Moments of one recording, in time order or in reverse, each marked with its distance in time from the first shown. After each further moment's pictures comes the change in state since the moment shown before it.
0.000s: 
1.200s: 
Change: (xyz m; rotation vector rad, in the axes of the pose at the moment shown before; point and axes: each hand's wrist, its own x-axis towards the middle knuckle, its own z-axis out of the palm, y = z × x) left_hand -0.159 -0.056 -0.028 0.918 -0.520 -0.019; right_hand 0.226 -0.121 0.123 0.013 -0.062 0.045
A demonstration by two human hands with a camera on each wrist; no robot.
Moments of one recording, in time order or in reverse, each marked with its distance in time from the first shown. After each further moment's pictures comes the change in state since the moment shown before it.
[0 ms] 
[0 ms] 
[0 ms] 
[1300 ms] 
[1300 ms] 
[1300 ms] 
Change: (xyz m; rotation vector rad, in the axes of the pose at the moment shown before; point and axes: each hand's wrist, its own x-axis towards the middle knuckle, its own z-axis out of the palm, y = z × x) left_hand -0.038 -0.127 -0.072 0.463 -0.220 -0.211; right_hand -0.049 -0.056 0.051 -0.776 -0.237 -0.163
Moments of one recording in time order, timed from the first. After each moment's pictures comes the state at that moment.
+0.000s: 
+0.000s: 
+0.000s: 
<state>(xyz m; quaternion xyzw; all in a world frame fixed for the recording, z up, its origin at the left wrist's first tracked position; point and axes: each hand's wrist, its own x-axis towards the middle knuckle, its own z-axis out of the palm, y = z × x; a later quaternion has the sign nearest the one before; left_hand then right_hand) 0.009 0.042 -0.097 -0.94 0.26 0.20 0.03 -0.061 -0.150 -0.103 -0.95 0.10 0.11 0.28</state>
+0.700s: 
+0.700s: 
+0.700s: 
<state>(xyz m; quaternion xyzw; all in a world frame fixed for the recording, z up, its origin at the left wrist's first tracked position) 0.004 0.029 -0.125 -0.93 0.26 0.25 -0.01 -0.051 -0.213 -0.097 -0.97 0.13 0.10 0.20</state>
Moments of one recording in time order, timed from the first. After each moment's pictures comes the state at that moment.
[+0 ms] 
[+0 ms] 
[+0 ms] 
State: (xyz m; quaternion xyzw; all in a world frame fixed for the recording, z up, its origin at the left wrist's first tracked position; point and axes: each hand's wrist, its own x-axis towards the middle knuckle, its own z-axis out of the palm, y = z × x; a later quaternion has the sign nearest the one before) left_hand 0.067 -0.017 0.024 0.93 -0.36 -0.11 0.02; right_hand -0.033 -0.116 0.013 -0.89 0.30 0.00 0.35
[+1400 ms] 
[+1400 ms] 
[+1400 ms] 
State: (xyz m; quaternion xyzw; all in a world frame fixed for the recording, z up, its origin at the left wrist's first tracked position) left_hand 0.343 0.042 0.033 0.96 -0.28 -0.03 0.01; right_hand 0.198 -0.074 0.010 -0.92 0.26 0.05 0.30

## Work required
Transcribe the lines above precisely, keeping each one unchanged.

## Output
Moments of one recording, in time order or in reverse, each marked with its distance in time from the first shown. After each further moment's pictures comes the change in state since the moment shown before it.
0.000s: 
1.200s: 
Change: (xyz m; rotation vector rad, in the axes of the pose at the moment shown before; point and axes: each hand's wrist, its own x-axis towards the middle knuckle, its own z-axis out of the palm, y = z × x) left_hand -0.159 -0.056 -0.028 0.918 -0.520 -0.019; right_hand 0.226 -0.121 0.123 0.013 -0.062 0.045
A demonstration by two human hands with a camera on each wrist; no robot.
Moments of one recording, in time order or in reverse, each marked with its distance in time from the first shown. After each further moment's pictures comes the change in state since the moment shown before it.
[0 ms] 
[0 ms] 
[0 ms] 
[1300 ms] 
[1300 ms] 
[1300 ms] 
Change: (xyz m; rotation vector rad, in the axes of the pose at the moment shown before; point and axes: each hand's wrist, its own x-axis towards the middle knuckle, its own z-axis out of the palm, y = z × x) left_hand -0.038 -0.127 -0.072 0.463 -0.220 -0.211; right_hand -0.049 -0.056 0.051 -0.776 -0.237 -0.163
Moments of one recording in time order, timed from the first. After each moment's pictures comes the state at that moment.
+0.000s: 
+0.000s: 
+0.000s: 
<state>(xyz m; quaternion xyzw; all in a world frame fixed for the recording, z up, its origin at the left wrist's first tracked position; point and axes: each hand's wrist, its own x-axis towards the middle knuckle, its own z-axis out of the palm, y = z × x; a later quaternion has the sign nearest the one before; left_hand then right_hand) 0.009 0.042 -0.097 -0.94 0.26 0.20 0.03 -0.061 -0.150 -0.103 -0.95 0.10 0.11 0.28</state>
+0.700s: 
+0.700s: 
+0.700s: 
<state>(xyz m; quaternion xyzw; all in a world frame fixed for the recording, z up, its origin at the left wrist's first tracked position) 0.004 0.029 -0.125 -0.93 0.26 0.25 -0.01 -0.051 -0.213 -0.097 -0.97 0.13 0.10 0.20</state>
Moments of one recording in time order, timed from the first. After each moment's pictures comes the state at that moment.
[+0 ms] 
[+0 ms] 
[+0 ms] 
State: (xyz m; quaternion xyzw; all in a world frame fixed for the recording, z up, its origin at the left wrist's first tracked position; point and axes: each hand's wrist, its own x-axis towards the middle knuckle, its own z-axis out of the palm, y = z × x; a later quaternion has the sign nearest the one before) left_hand 0.067 -0.017 0.024 0.93 -0.36 -0.11 0.02; right_hand -0.033 -0.116 0.013 -0.89 0.30 0.00 0.35
[+1400 ms] 
[+1400 ms] 
[+1400 ms] 
State: (xyz m; quaternion xyzw; all in a world frame fixed for the recording, z up, its origin at the left wrist's first tracked position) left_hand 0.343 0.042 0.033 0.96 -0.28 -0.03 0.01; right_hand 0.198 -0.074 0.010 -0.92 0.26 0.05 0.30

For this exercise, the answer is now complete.